Kodak · ISO 200 Slide
Kodak Kodachrome 200
Kodachrome 200 was the concession Kodak made to photographers who loved the Kodachrome palette but couldn't work at ISO 64. Sports shooters, wire photographers, anyone covering events indoors under tungsten or fluorescent light: they needed speed. Kodachrome 200 delivered it at the cost of grain and some of the micro-contrast that made the slower stocks legendary.
The grain on KL 200 is visible. Enlarged to 11x14 from a 35mm original, it has a structure closer to pushed Kodachrome 64 than to the clean base of KM25. The color rendering stays recognizably Kodachrome: warm reds, deep shadows, a particular way of handling skin tones that you either find gorgeous or slightly too orange. The fast-Kodachrome palette runs warmer than 64 because the faster emulsion layers were designed with higher red sensitivity, which shifts the overall color bias.

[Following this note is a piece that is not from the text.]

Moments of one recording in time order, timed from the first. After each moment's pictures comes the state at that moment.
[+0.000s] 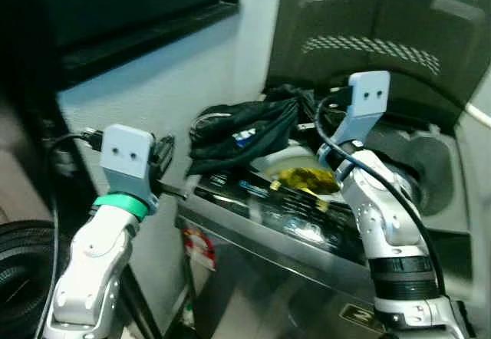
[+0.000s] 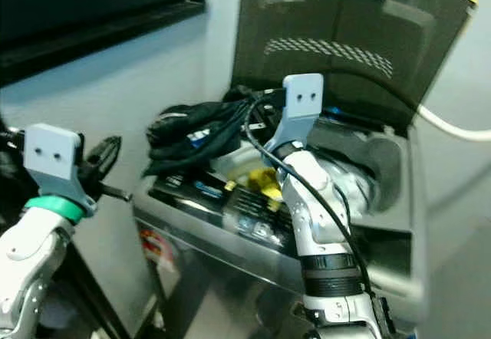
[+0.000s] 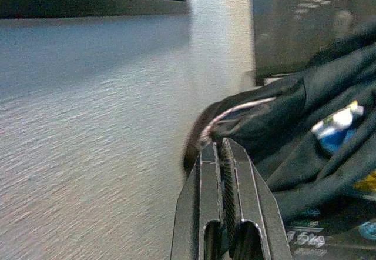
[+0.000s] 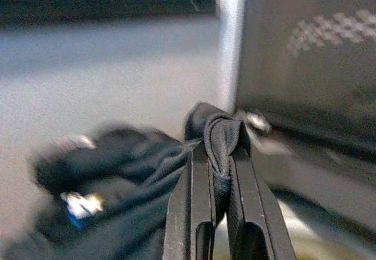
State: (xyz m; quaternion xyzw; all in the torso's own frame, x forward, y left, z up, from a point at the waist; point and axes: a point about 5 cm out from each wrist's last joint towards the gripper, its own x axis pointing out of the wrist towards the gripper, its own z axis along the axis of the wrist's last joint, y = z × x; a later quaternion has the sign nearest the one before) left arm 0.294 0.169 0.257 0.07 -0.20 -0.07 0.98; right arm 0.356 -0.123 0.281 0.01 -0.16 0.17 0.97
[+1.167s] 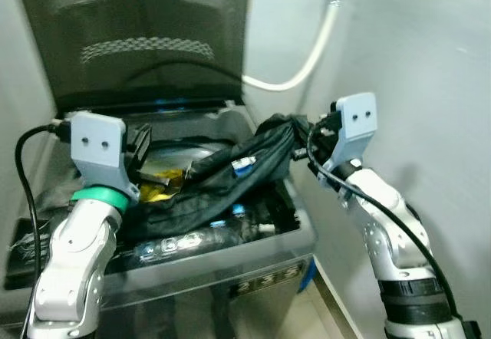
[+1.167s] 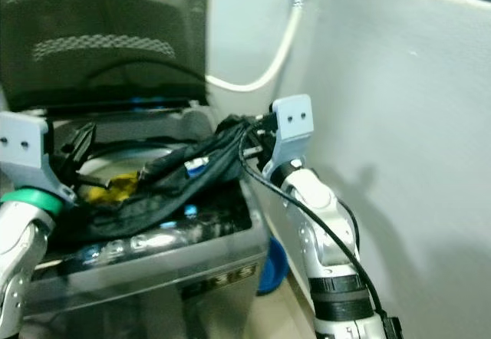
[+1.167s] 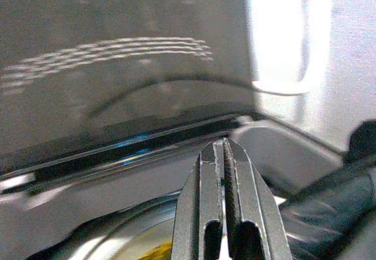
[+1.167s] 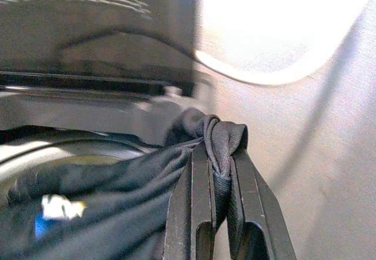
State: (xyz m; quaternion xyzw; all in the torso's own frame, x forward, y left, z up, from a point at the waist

The film arrived in 1986 as a product of real market pressure. Fuji Velvia hit in 1990 and took much of the vibrant-color slide market away from Kodak, while Fuji Provia 400X and various Ektachrome variants handled the speed end more cleanly. Kodachrome 200 found its strongest audience among photographers who already had deep experience reading Kodachrome proofing expectations and didn't want to recalibrate their eye for a different stock.
Kodak discontinued it in 2007, three years before the full K-14 shutdown. The argument for keeping it over KR 64 was harder to make once fewer labs were processing K-14 at all. Any stock left in the freezer from that era can only be run as black and white now.

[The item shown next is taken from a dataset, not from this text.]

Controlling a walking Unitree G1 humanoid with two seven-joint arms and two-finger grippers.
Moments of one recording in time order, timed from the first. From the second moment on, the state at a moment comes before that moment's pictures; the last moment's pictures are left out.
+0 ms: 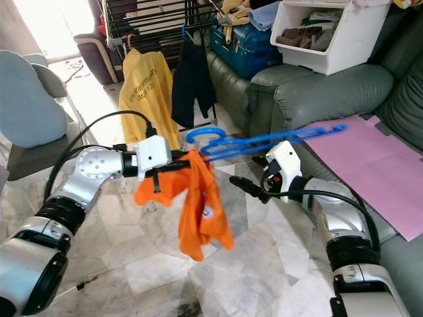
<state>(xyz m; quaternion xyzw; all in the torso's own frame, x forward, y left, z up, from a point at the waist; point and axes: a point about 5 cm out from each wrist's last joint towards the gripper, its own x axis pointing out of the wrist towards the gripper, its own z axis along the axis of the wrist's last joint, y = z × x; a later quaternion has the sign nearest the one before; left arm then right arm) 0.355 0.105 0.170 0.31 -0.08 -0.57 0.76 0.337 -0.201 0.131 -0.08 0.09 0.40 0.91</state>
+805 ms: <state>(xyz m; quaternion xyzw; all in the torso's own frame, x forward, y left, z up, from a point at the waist) 0.341 0.068 0.223 0.16 -0.18 -0.61 0.76 0.344 -0.182 0.117 -0.07 0.09 0.39 0.91</state>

Reciprocity exponent is 1.10. Zone Light Meter applies the correction automatically past one second, which matters if you are shooting recovered stock as a long-exposure B&W project.
How the app handles this stock
- Box speed: ISO 200. Picker exposes pull/push chips so you can shoot it at any speed you want and the meter follows.
- Reciprocity: Above one second the app raises metered time to the power of 1.10.
- Expired film: if you load an old roll, set the expiry year and storage in the app and the ISO scales for you. Slide decay rates are baked in.